Garmin claims their Tacx Flow trainer is “built to last.” It comes with a single hardened steel sleeve to help prevent wear and tear. The smart trainer also folds up quickly and can easily be stored in a closet, workout room, or under the bed.

Price Point

As of writing, the Tacx Flow Smart Trainer comes in at $369.99 USD, meaning it is one of the least expensive smart trainers on the market. This makes it a great option for those who aren’t completely sure if a smart trainer will fit their needs or are looking for a basic option when it comes to “smart.” It’s also perfect if you’re on a budget.

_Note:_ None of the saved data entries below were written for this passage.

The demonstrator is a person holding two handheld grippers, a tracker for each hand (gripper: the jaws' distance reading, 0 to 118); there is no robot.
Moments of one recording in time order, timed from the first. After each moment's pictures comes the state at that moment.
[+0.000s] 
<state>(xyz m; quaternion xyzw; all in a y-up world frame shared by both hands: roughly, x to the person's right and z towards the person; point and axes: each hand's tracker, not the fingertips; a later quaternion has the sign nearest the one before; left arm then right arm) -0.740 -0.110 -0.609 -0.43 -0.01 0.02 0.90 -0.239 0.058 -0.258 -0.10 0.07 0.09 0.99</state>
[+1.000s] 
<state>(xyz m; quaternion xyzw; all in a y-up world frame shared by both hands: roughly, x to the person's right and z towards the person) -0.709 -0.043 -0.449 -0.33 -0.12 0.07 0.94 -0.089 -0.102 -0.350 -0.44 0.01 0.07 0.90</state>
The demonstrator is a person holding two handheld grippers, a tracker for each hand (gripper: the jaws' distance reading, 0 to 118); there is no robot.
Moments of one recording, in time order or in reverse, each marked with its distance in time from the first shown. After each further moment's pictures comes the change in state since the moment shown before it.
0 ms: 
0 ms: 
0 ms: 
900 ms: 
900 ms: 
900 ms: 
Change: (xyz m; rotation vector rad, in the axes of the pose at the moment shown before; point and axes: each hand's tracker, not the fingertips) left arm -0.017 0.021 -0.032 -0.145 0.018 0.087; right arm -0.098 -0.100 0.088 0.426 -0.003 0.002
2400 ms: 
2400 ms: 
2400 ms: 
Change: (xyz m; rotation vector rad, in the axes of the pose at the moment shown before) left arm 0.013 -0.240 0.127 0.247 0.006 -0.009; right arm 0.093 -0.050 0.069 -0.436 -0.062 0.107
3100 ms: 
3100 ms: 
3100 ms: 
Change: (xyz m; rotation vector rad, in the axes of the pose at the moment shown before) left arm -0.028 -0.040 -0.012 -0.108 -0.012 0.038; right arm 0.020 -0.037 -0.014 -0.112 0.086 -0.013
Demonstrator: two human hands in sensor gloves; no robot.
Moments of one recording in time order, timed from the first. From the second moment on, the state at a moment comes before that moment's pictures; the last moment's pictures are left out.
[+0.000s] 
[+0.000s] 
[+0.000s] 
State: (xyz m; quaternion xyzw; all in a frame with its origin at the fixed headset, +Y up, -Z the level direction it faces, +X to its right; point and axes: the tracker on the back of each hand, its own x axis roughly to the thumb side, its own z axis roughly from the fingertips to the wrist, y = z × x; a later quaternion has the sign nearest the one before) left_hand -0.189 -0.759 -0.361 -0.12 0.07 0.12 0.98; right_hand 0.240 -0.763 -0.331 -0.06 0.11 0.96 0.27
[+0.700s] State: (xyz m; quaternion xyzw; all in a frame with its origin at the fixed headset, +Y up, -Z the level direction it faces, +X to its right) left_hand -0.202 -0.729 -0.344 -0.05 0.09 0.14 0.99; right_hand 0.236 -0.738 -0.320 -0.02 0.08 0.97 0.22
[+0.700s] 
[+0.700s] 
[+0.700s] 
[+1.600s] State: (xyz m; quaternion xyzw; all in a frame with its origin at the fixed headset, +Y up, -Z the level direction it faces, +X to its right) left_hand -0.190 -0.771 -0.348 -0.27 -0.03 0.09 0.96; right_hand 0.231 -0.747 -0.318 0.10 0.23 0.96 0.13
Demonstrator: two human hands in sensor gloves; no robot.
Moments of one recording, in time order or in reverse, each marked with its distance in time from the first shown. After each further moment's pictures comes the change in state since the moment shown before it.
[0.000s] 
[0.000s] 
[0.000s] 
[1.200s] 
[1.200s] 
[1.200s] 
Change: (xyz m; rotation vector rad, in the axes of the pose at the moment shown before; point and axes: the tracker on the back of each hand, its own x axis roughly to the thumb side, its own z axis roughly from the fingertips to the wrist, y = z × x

How Does it Stack Up to the Competition?

Most competitor items when it comes to smart trainers and the Tacx Flow trainer are more expensive, so how does it stack up? Two competitors we’ll look at here are the CycleOps Saris M2 and the Wahoo KICKR Snap.

Power

The Tacx Flow trainer comes in with 800W at 24.85 MPH (40KPH) of maximum wattage. The Saris 2 can reach up to 1,500W at 20 MPH (32.19 KPH) and the Wahoo KICKR Snap is 1,500W at 24.85 MPH (40 KPH). All three need to be plugged in.

Incline

6% is the maximum hill incline possible on the Tacx Flow smart trainer, with a total range of 1% – 6%. However, the Wahoo KICKR Snap can reach up to 12% while the Saris M2 can hit 15%. If you’re looking for a steeper incline, the Garmin option may not be the best choice for you.

Compatibility

All three options come with 3rd party app compatibility and connectivity with ANT+ and Bluetooth. While Tacx Flow and Saris M2 offers cadence data, the Wahoo KICKR Snap does not.

Accuracy

As explained above, the Tacx Flow’s accuracy may not be enough for some riders. With some on the market capable of being 1% off, such as the 4iiii Fliiiight, 5% could be a little much. But, it’s important to note, that the Saris M2 also comes in at +/-5% and the Wahoo KICKR Snap is +/-3%. All three come with temperature compensation.

Weight

The flywheel weight comes in at a very light weight of 3.53 pounds (1.6 kg). The Saris M2’s flywheel weight is slightly lighter at 2.6 pounds (1.2 kg), but the Wahoo KICKR Snap comes in at the heaviest: 10.5 pounds (4.8 kg).

Price Point

The Tacx Flow is definitely the cheaper of the three at $369.99. The Wahoo KICKR Snap and Saris M2 come in at only a little bit more expensive – they’re both currently at $499.99.

Other Options

If you’re not sold on any of these three, you may want to look at other smart trainer options. The can start getting expensive though. The gap in price climbs quickly, too. Some other choices include:

Wahoo KICKR 
Tacx Neo 2T Smart 
CycleOps Saris H3

If you’re just getting started out in the world of trainers or want to go smart, the Tacx Flow smart trainer makes an amazing entry option. It’s also a great choice if you’re looking to save a bit of cash and don’t want or need too steep of an incline. However, it may be worth your time to carefully compare your different options before you settle to be sure it will help you achieve your individual goals when it comes to cycling. Which one of the three will you be going with? Or will you choose one of the more expensive options?